▶ [WHAT THE TASK ASKS] Please restate, exactly as they appear, only the lines from the one that contains "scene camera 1" to the final line of the entries, with no pictures.

┌──

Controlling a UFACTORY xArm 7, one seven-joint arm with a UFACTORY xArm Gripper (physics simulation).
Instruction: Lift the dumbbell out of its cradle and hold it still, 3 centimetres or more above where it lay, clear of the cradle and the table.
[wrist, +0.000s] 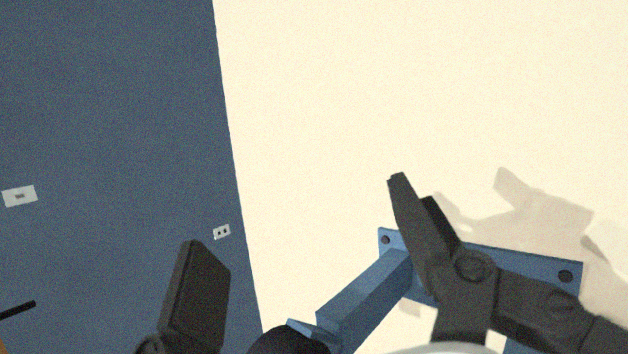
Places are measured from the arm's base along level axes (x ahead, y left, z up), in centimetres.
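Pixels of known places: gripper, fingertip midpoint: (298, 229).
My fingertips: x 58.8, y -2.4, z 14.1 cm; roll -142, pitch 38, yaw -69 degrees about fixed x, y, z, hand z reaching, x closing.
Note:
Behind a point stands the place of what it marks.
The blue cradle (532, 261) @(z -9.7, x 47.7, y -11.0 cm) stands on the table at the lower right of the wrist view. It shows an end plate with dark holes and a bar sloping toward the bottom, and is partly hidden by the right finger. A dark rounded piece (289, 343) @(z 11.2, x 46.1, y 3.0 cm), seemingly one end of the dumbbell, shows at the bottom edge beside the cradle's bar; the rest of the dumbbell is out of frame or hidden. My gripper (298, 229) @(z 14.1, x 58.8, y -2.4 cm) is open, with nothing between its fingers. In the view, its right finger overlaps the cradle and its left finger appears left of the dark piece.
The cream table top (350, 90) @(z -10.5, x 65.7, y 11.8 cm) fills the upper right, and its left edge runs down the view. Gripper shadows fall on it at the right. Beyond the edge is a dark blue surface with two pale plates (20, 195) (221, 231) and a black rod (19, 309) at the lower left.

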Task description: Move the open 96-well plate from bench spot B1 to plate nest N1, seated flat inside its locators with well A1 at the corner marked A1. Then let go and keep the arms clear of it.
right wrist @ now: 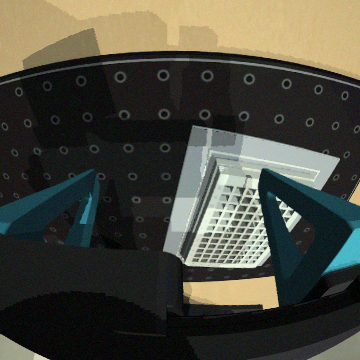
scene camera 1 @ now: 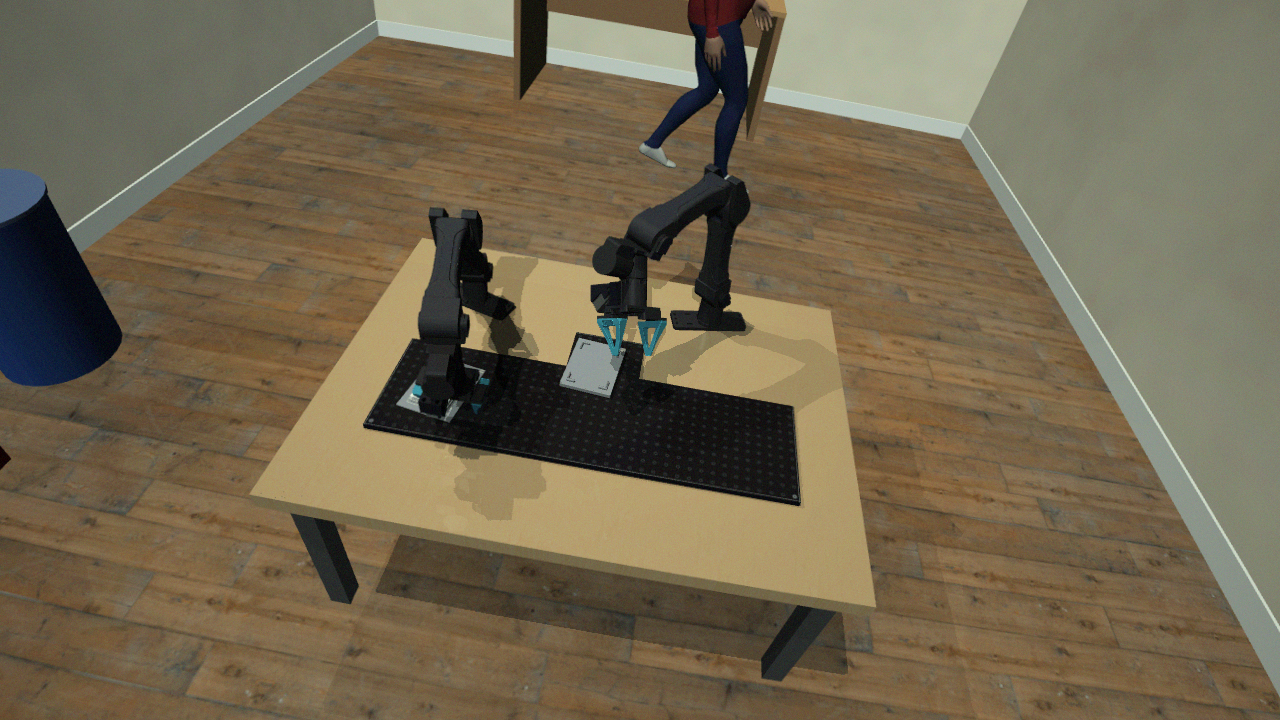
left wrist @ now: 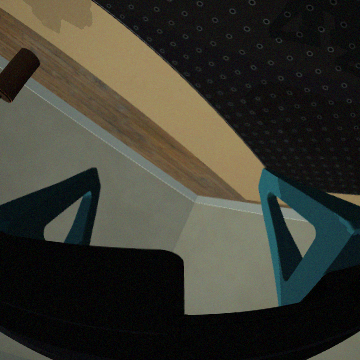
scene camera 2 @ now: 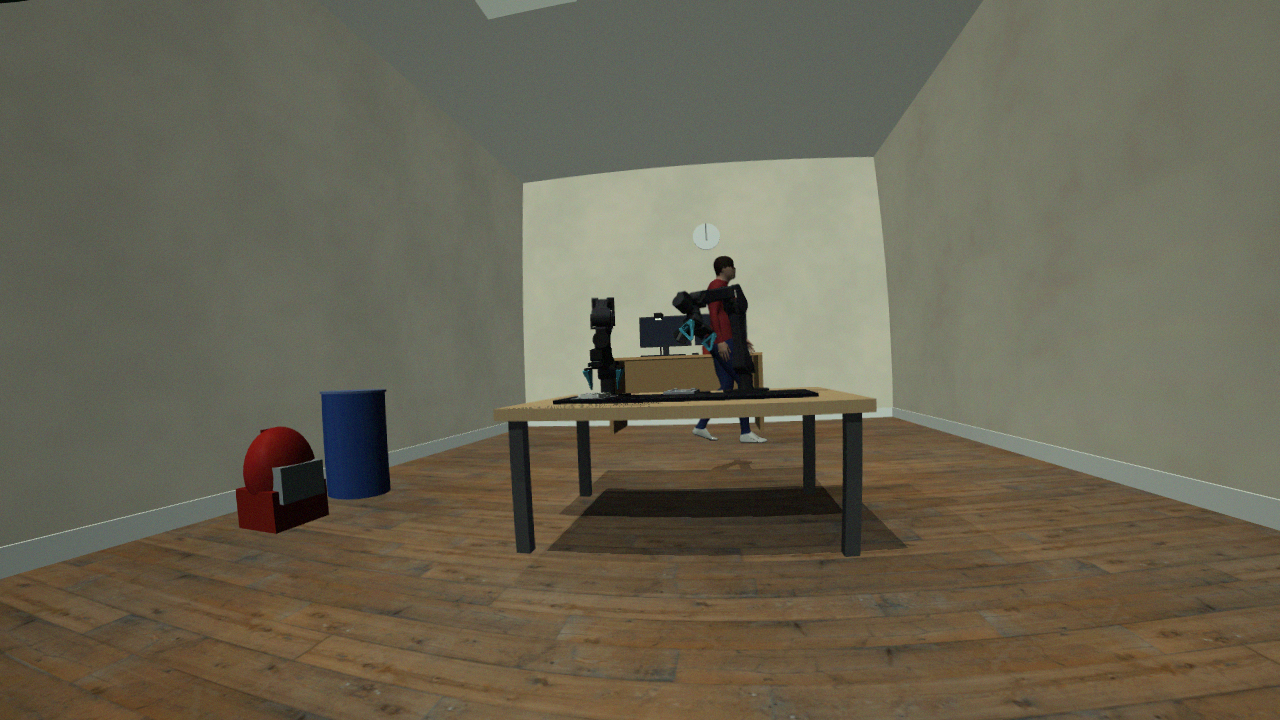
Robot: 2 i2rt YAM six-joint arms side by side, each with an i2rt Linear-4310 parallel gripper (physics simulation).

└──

▶ [YOUR SOLUTION]
scene camera 1 @ now: 
left wrist @ now: 
scene camera 2 @ now: 
Robot: 2 i2rt YAM six-joint arms side by side, each with an i2rt Linear-4310 parallel gripper (physics simulation).

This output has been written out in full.